Brahms, toujours ! avec Andreas Staier et Lorenzo Coppola

Lorenzo Coppola. Lorenzo Coppola. Photographie © D.R.

Ils sont venus pour Brahms et Schumann. Ils sortent heureux d'avoir écouté Schönberg et Berg… Réjouissant ou décevant ? Paradoxal ? Le programme s'ouvre et se ferme par chacune des deux sonates pour clarinette et piano, ultimes œuvres de musique de chambre de Brahms, ultimes chefs-d'œuvre aussi1. Entre elles, les 6 kleine Klavierstücke, opus 19, de Schönberg, les Fantasiestücke, opus 73, de Schumann, et les 4 pièces pour clarinette et piano de Berg. Riche programme dont la composition est explicitée par Andreas Staier, toujours aussi pédagogue, qui précise que son instrument est un Blüthner de 1856. C'est là que le bât blesse manifestement pour certains auditeurs, familiers de Brahms, et accoutumés aux versions dites de référence, jouées sur instruments modernes. Si les clarinettes que jouera Lorenzo Coppola sont, elles aussi, de facture contemporaine aux œuvres présentées, leur timbre, bien que d'une douceur rare, ne se différencie que peu de celui d'instruments modernes. Par contre, le piano s'est métamorphosé en 150 ans, et nombre d'amateurs portent un regard condescendant ou méprisant, sur les instruments anciens, qu'ils jugent métalliques, « ferraillant »… Souvenons-nous des sarcasmes des auditeurs qui, il y a plus d'un demi-siècle, refusaient d'entendre Scarlatti joué par Puyana, le clavecin étant alors une curiosité, malgré Veyron-Lacroix ou Leonhardt.

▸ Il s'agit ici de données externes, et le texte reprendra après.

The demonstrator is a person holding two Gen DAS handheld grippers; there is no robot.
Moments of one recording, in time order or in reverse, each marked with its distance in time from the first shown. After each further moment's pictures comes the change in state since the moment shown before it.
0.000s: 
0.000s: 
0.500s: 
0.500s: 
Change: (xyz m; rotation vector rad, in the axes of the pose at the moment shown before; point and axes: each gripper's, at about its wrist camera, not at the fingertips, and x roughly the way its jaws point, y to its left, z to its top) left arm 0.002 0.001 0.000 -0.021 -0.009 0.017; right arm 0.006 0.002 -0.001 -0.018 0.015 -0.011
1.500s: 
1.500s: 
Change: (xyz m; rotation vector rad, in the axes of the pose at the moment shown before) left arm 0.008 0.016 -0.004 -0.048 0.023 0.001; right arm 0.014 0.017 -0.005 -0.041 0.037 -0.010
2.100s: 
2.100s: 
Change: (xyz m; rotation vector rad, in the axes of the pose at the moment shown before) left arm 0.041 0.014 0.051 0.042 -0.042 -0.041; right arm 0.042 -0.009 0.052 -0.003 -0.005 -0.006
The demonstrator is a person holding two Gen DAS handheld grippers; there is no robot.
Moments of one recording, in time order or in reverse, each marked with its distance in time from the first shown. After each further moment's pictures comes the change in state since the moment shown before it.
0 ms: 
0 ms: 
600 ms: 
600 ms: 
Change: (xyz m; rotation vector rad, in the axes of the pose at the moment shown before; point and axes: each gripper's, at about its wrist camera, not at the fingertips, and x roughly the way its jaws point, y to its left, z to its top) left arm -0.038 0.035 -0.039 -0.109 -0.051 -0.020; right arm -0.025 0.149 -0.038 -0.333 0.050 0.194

Cette singularité des instruments anciens, si chers à Andrea Staier, tout comme la richesse de ce programme2, lui confèrent un caractère exceptionnel. Car c'est à une véritable redécouverte que nous convient les interprètes. Les quatre mesures d'introduction du piano et la première phrase de la clarinette suffisent à comprendre la démarche : un jeu extraordinairement souple, d'une grande délicatesse, modelé à souhait, d'un respect absolu du texte (ce qui est très rare). Quelques subtiles variations de tempo, à la limite du perceptible3, pour une conclusion sostenuto e espressivo qui nous ravit. La rêverie du second mouvement, la joie simple, naturelle et fraîche de l'allegretto, l'élan fluide et énergique du finale nous surprennent : Brahms dégraissé, nerveux, avec ses lumineuses subtilités rythmiques, on est très loin des clichés convenus. L'auditeur est tenu en haleine par la variété des climats et le jeu — au plein sens du terme — des deux partenaires. La seconde sonate, donnée en fin de programme, le confirme : banni le jeu massif, lourd et emphatique qu'adoptent tant d'interprètes, c'est la modernité brahmsienne avec sa poésie élégiaque, sa fébrilité (dans l'allegro appassionato), sa vigueur mais aussi sa tendresse et son dépouillement. La profonde intelligence du texte est partagée par Andreas Staier, que l'on découvre brahmsien, et Lorenzo Coppola. Ce dernier nous surprend par son émission, de velours,  et son jeu dynamique, d'une articulation et de phrasés remarquables.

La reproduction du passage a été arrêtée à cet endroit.